Question: (II) What is the beat frequency if middle C (262 Hz) and C^# (277 Hz) are played together? What if each is played two octaves lower (each frequency reduced by a factor of 4)?

Short answer

If middle C and C^# are played together, the beat frequency is \(15\;{\rm{Hz}}\) , and if each is played two octaves lower then, the sound wave of the frequency will not be audible.

Step-by-step solution

Determination of the audible capacity

To check the audible capacity of sound waves, the frequency range of sound waves should lie between the human audible range, i.e.,20-20,000 Hz.

Given information

Given data:

The frequency of middle C is \({f_1} = 262\;{\rm{Hz}}\).

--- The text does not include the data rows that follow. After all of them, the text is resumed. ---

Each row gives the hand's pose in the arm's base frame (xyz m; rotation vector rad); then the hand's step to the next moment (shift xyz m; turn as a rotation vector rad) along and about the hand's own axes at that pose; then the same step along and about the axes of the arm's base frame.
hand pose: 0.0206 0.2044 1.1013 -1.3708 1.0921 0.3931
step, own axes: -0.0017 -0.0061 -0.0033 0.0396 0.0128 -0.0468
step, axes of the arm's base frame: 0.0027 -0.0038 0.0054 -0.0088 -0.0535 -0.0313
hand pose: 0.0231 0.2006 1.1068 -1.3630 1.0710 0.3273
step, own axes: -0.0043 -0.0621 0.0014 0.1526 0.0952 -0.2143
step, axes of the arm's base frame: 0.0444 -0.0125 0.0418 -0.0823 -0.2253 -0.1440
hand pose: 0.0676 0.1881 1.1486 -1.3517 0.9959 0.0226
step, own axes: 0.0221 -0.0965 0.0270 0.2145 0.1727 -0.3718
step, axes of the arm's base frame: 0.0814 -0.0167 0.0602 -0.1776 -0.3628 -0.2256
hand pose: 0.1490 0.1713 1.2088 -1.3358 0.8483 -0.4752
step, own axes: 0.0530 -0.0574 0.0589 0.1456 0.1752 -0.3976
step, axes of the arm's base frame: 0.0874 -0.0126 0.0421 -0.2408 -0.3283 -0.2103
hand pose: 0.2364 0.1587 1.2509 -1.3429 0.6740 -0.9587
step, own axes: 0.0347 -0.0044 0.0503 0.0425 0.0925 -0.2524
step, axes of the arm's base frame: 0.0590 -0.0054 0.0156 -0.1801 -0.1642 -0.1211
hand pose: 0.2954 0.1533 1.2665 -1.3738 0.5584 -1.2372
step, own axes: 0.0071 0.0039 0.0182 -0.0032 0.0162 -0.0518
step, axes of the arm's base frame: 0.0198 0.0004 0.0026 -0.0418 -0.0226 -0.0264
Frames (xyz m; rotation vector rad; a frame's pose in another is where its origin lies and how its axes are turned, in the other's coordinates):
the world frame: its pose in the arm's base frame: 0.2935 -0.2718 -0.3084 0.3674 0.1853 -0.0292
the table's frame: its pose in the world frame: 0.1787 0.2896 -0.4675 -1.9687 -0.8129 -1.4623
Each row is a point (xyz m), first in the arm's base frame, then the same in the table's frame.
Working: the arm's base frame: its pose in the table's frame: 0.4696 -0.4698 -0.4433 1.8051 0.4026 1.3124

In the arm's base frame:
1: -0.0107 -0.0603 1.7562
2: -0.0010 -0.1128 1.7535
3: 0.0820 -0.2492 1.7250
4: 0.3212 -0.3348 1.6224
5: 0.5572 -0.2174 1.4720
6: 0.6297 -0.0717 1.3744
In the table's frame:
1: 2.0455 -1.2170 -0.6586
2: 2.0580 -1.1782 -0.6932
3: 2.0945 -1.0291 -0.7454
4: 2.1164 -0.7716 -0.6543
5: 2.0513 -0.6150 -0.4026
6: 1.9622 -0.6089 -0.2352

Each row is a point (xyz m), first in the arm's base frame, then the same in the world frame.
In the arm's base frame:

The frequency of middle C^# is \({f_2} = 277\;{\rm{Hz}}\).

Evaluation of the beat frequency and audible capacity

The beat frequency can be calculated as:

\(\begin{array}{c}{f_B} = \left| {{f_2} - {f_1}} \right|\\{f_B} = \left| {277\;{\rm{Hz}} - 262\;{\rm{Hz}}} \right|\\{f_B} = 15\;{\rm{Hz}}\end{array}\)

It is given that each frequency is reduced by a factor of \(4\), the beat frequency will be reduced by the same amount, and the new beat frequency can be given as:

\({f'_B} = \frac{{{f_B}}}{4}\) … (1)

After substituting the calculated value of \({f_B}\) in equation (1), you get:

\(\begin{array}{c}{{f'}_B} = \frac{{15\;{\rm{Hz}}}}{4}\\{{f'}_B} = 3.75\;{\rm{Hz}}\end{array}\)

As the frequency of human audible range lies between \(20 - 20,000\;{\rm{Hz}}\), the above-calculated frequency is below the \(20\;{\rm{Hz}}\) frequency so, the sound wave of this frequency is not audible.

Hence, if middle C and C^# are played together, the beat frequency is \(15\;{\rm{Hz}}\) , and if each is played two octaves lower then, the sound wave of the frequency will not be audible.